The Learning Outcomes

Throughout the course, the students and their client learned the key benefit of focusing on the end-user’s experience and the needs they wish to fulfill by using Meenta’s platform.

“I learned that design is about creating solutions with the right information. Finding out the needs of the different stakeholders made the design more useful in the end,” Sebastian explains. “Additionally, feedback is an essential part of the process. Meenta would point out solutions that made more sense for the user. I had initially designed a messenger where all actions could happen, but there was no way to dig deeper into information of those actions. Their feedback on navigating to more information was key in making my prototype a success.”

digital color palate and web icons on a draft sheet.
Molisha creates pattern libraries for the organization so their visual identity can begin to take shape.

 

The class helped Molisha understand and develop a deeper appreciation of UX design. “I always dreaded the design process and wanted to rush to the final product,” Molisha shares. “You have to take the time to research and understand who you are designing for and what it is you’re designing. This is how we’re able to create solutions to problems. If you skip this process as a designer, you could create more problems rather than solving them.”

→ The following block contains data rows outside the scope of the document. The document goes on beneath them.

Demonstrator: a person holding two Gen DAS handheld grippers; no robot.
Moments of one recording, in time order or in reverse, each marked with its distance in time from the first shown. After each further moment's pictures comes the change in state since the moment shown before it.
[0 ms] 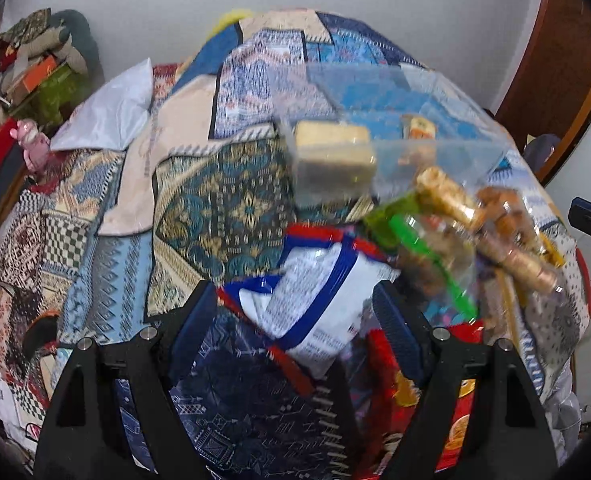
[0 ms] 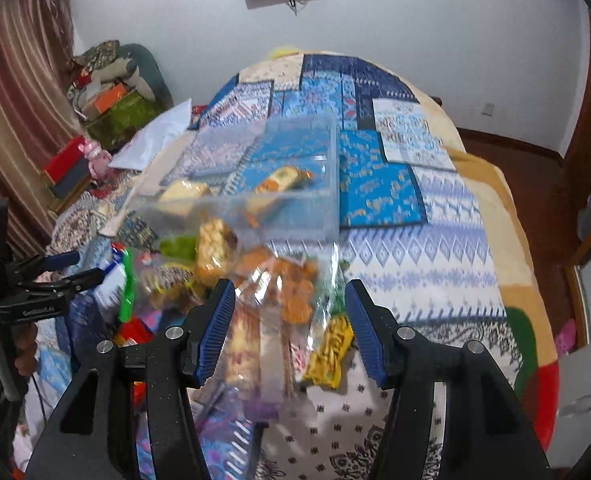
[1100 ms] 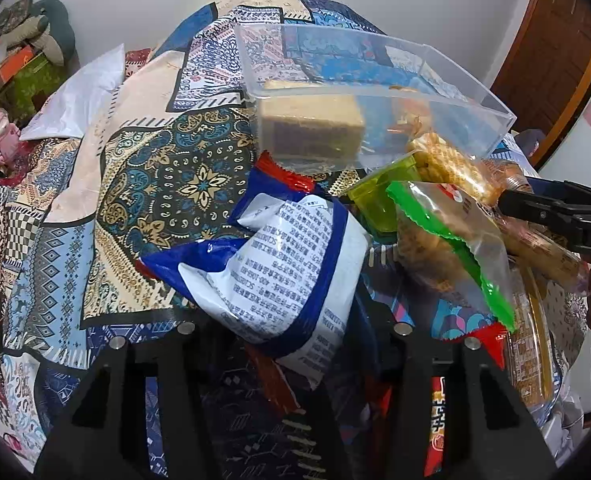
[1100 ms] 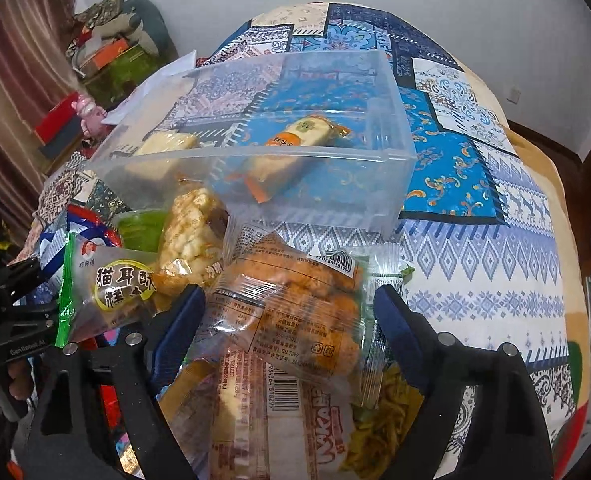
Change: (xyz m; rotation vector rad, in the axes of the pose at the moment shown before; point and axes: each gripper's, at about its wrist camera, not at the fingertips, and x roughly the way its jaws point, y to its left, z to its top) left arm 0.045 -0.009 -0.014 0.006 0.003 -0.085; right arm 0.074 0.014 0.002 -0.066 0.125 0.020
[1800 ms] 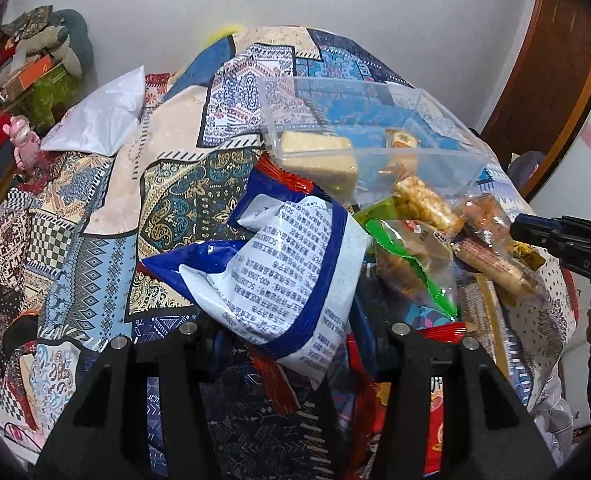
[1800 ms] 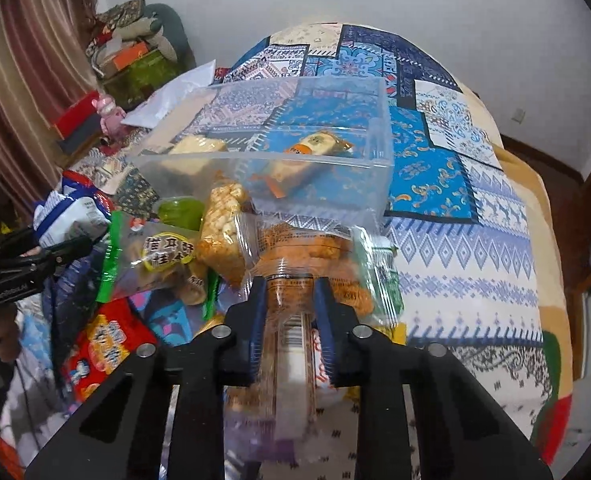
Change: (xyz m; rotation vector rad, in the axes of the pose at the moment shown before) left arm -0.059 0.000 0.004 -0.027 -0.088 0.022; right arm -0.042 0.002 -0.009 -0.038 -0.040 0.028
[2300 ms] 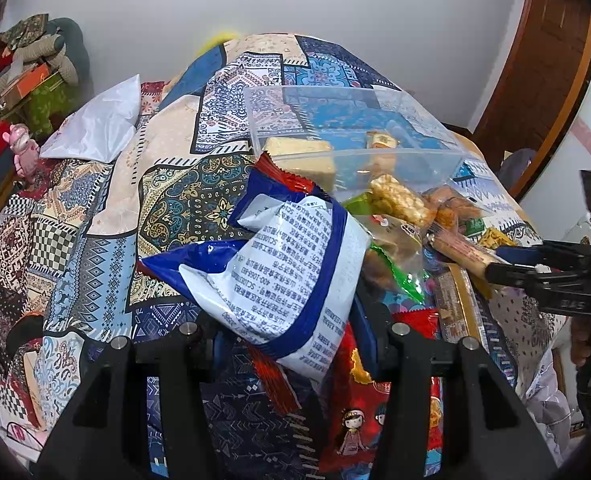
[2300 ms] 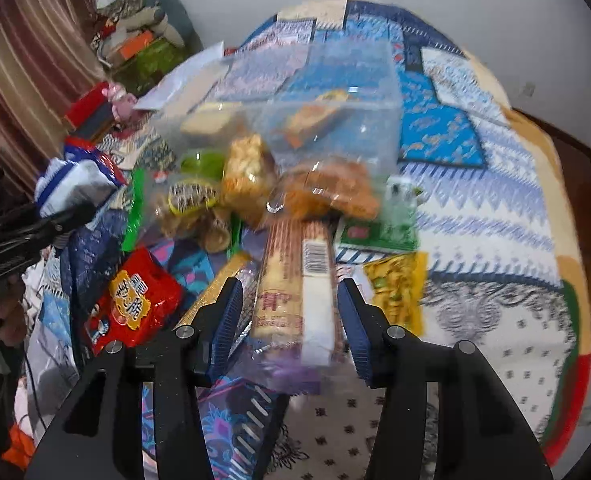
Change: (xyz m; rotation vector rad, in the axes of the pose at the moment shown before) left arm -0.021 -0.013 -0.007 0.022 -0.013 -0.011; right arm 0.007 0.009 -0.028 0.028 0.087 0.056
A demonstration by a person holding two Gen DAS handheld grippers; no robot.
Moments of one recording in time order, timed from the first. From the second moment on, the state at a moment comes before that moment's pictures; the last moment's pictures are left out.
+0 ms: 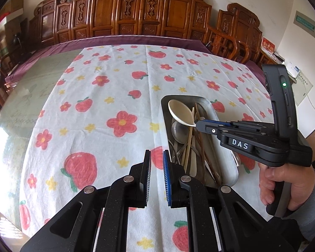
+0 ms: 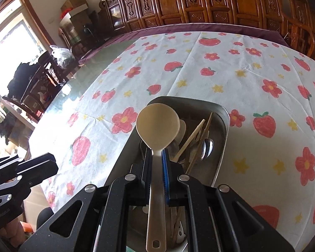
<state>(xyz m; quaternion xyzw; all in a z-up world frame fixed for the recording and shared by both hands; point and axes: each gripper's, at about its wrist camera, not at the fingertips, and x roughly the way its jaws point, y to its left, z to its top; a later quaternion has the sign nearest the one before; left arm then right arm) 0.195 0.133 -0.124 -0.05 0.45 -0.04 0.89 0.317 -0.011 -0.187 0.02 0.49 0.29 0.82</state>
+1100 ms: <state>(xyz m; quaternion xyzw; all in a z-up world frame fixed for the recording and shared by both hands) 0.157 0.094 -0.089 -0.02 0.42 -0.03 0.91 0.235 -0.100 -0.120 0.00 0.39 0.26 0.88</state>
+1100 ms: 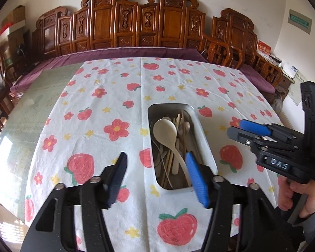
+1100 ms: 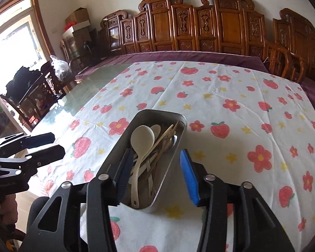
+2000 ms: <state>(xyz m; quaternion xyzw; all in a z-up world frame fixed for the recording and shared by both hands) 0.061 0.025 -0.060 0.00 0.37 -0.02 0.93 0.093 -0.223 -0.051 0.01 0.29 0.14 0.95</state>
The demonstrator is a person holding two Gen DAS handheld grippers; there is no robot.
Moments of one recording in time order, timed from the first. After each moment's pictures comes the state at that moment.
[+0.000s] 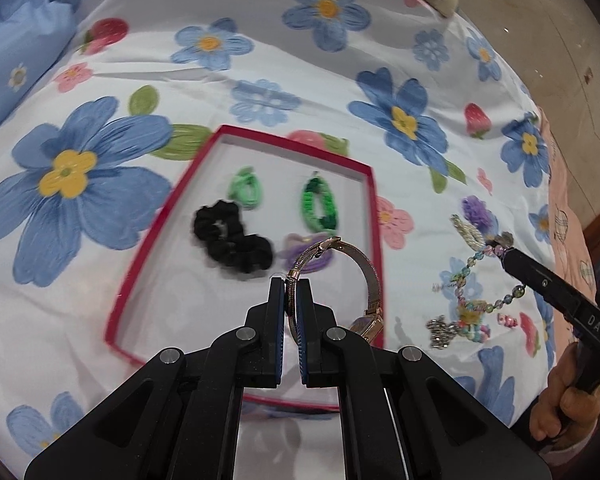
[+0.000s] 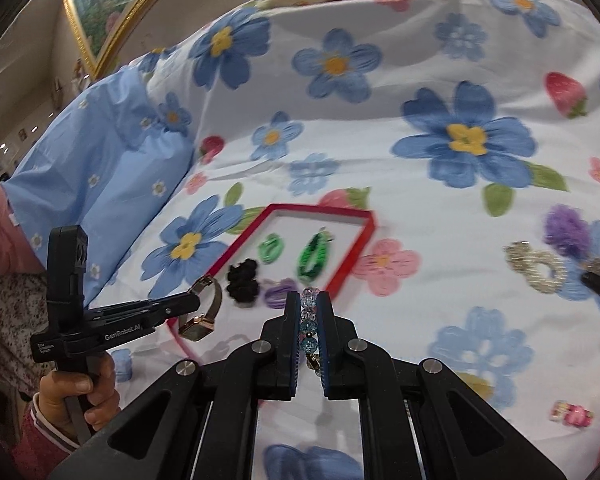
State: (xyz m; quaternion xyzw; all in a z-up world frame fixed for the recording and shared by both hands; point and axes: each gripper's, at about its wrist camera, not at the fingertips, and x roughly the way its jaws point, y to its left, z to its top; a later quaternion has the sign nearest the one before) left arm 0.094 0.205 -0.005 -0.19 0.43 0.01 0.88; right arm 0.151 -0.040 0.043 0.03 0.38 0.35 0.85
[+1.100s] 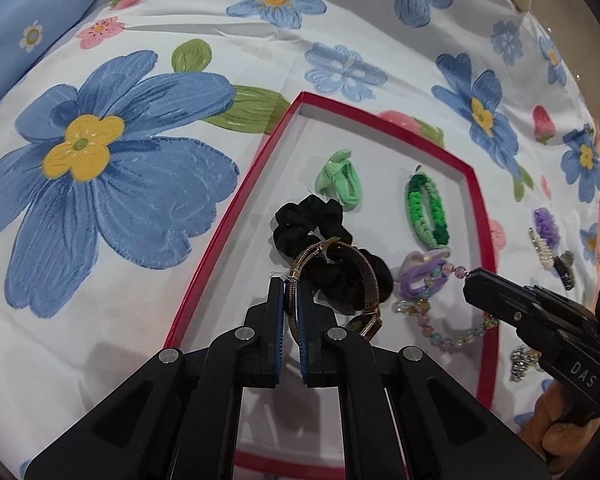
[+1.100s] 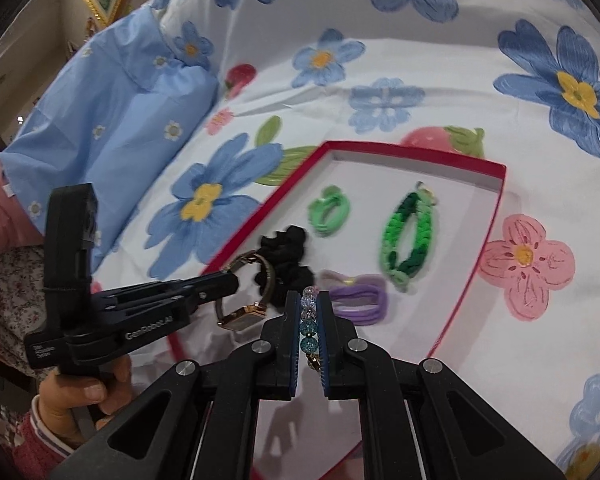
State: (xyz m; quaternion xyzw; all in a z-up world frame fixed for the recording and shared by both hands) left arm 0.144 0.256 -0.072 -0.19 0.48 0.07 0.85; right arm 0.199 0.074 -0.038 0.00 0.46 0.40 0.79
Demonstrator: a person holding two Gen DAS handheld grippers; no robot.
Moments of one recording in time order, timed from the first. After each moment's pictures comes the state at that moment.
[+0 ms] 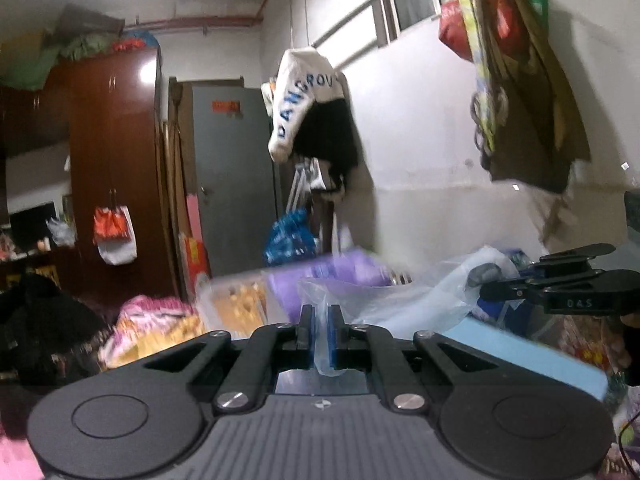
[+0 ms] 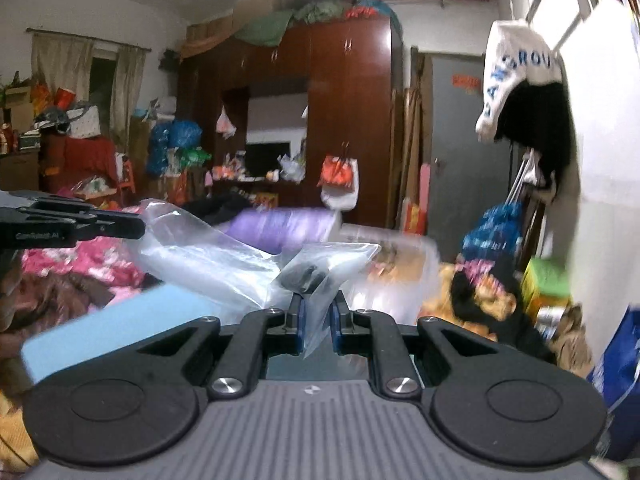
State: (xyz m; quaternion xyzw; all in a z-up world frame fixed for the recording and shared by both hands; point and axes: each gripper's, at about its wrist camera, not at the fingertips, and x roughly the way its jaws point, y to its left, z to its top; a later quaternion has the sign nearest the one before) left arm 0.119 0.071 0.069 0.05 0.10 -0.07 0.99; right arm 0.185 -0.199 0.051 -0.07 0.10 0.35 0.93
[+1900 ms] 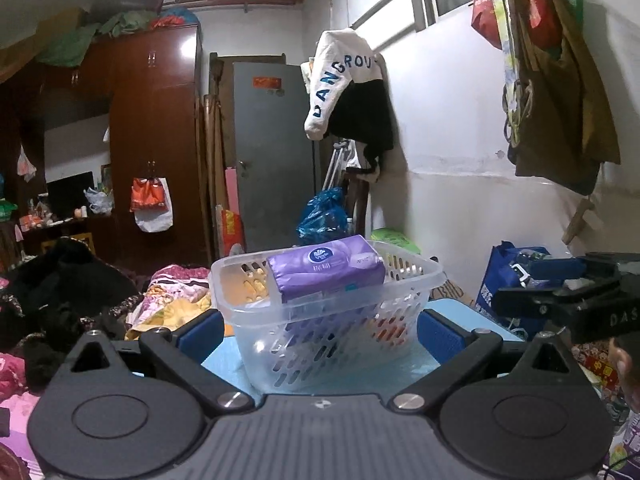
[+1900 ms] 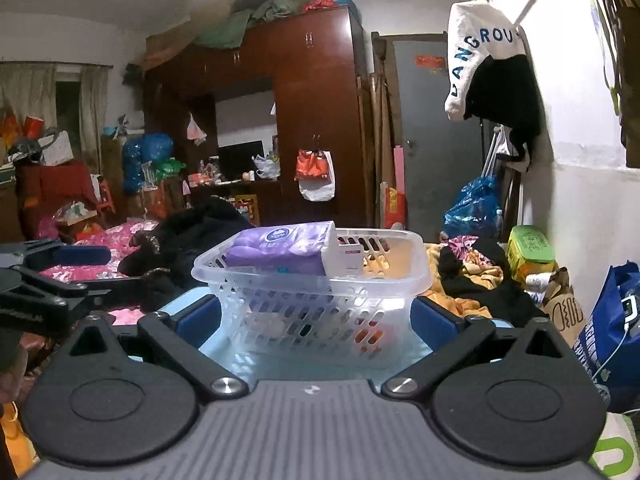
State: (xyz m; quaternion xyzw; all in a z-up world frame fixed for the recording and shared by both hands) left arm 0.097 0.028 0.066 0.02 0.14 0.00 0.99; right arm 0.156 -0.202 0.061 -0.02 0.14 0.32 0.94
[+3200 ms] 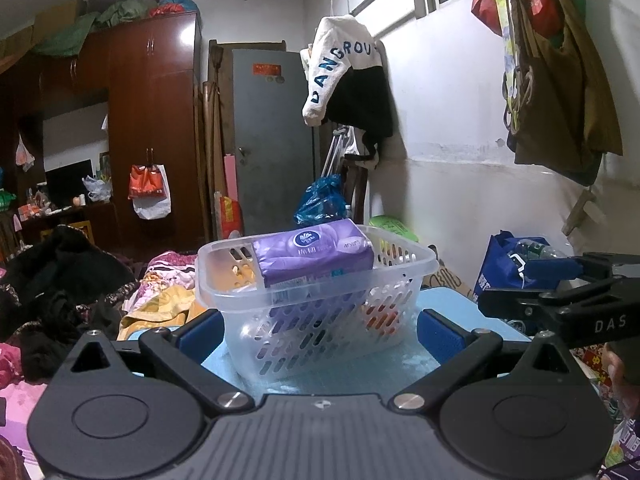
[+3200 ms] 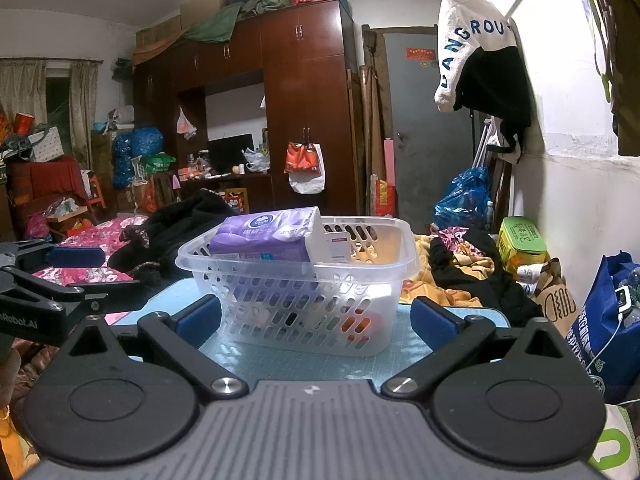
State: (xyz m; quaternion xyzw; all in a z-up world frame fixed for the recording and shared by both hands) left arm 0.102 0.015 0.059 0.02 0.16 0.00 0.99; right arm 0.162 -0.207 0.050 -0.01 0.15 0.30 0.94
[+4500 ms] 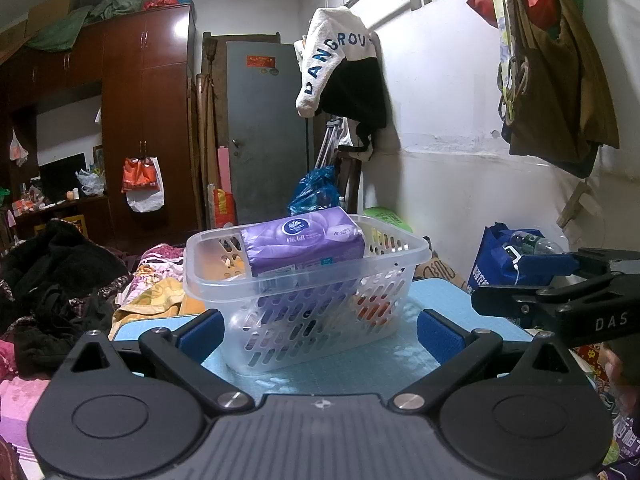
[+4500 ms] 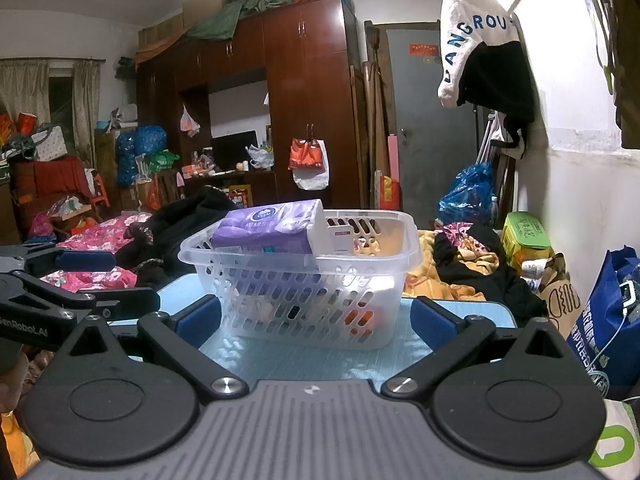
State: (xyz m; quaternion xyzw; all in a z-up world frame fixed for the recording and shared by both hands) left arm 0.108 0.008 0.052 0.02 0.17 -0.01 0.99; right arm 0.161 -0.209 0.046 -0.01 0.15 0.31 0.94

Over the semester, when the students and client encountered unexpected hiccups, they had to improvise. But being able to be flexible in your approach as a project’s vision and scope evolve is a necessary skill to have. “The students inspired Stephan to think in different ways and he encouraged the students to take the project in new directions,” shares Lisa. “Change in vision is typical when working on a project, but for students, it was quite unexpected. It provided a great learning opportunity for them,” she says.

In the end, the class was able to take several client-defined projects and pull the pieces together. They framed the design problem and defined project goals that enabled both themselves and their client to conceptualize possible solutions, and ultimately meeting Meenta’s needs and making them happy.